24. Açıklanan gerekçelerle Anayasa'nın 35. maddesinde
güvence altına alınan mülkiyet hakkının ihlal edildiğine karar verilmesi
gerekir.
3. Giderim
Yönünden
25. Başvurucu; ihlalin tespiti, maddi tazminat ve yeniden
yargılama taleplerinde bulunmuştur.
26. Tespit edilen ihlalin ve sonuçlarının ortadan kaldırılmasına
ilişkin usul ve esaslar 30/3/2011 tarihli ve 6216 sayılı Anayasa Mahkemesinin
Kuruluşu ve Yargılama Usulleri Hakkında Kanun'un 50. maddesinde yer almaktadır.

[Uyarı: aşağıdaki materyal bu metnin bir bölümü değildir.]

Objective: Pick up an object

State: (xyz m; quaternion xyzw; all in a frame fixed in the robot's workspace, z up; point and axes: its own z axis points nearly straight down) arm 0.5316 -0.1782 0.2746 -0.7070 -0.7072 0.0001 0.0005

27. Başvuruda tespit edilen mülkiyet hakkı ihlalinin
sonuçlarının ortadan kaldırılması için yeniden yargılama yapılmasında hukuki
yarar bulunmaktadır. Bu kapsamda kararın gönderildiği yargı mercilerince
yapılması gereken iş, yeniden yargılama işlemlerini başlatmak ve Anayasa
Mahkemesini ihlal sonucuna ulaştıran nedenleri gideren, ihlal kararında
belirtilen ilkelere uygun yeni bir karar vermektir (6216 sayılı Kanun’un 50.
maddesinin (2) numaralı fıkrasında düzenlenen bireysel başvuruya özgü yeniden
yargılama kurumunun özelliklerine ilişkin kapsamlı açıklamalar için bkz. Mehmet
Doğan [GK], B. No: 2014/8875, 7/6/2018, §§ 54-60; Aligül Alkaya ve
diğerleri (2), B. No: 2016/12506, 7/11/2019, §§ 53-60, 66; Kadri Enis
Berberoğlu (3) [GK], B. No: 2020/32949, 21/1/2021, §§ 93-100).
28. Öte yandan ihlalin niteliğine göre yeniden
yargılamanın yeterli bir giderim sağlayacağı anlaşıldığından başvurucunun
tazminat talebinin reddine karar verilmesi gerektiği sonucuna ulaşılmıştır.
VI. HÜKÜM
Açıklanan gerekçelerle;
A. Mülkiyet hakkının ihlal edildiğine ilişkin iddianın
KABUL EDİLEBİLİR OLDUĞUNA,
B. Anayasa'nın 35. maddesinde güvence altına alınan
mülkiyet hakkının İHLAL EDİLDİĞİNE,
C. Kararın bir örneğinin mülkiyet hakkının ihlalinin
sonuçlarının ortadan kaldırılması için yeniden yargılama yapılmak üzere Hatay
1. Vergi Mahkemesine (E.2013/931, E.2015/947, E.2014/709, E.2015/809,
E.2015/746, E.2015/1061, E.2015/1227, E.2016/578, E.2016/432) GÖNDERİLMESİNE,
D. Başvurucunun tazminat taleplerinin REDDİNE,
E. 3.281,40 TL harç ile 9.900 TL vekâlet ücretinden
oluşan toplam 13.181,40 TL yargılama giderinin başvurucuya ÖDENMESİNE,
F. Ödemenin kararın tebliğini takiben başvurucunun Hazine
ve Maliye Bakanlığına başvuru tarihinden itibaren dört ay içinde yapılmasına,
ödemede gecikme olması hâlinde bu sürenin sona erdiği tarihten ödeme tarihine
kadar geçen süre için yasal FAİZ UYGULANMASINA,
G. Kararın bir örneğinin Adalet Bakanlığına
GÖNDERİLMESİNE 14/9/2022 tarihinde OYBİRLİĞİYLE karar verildi.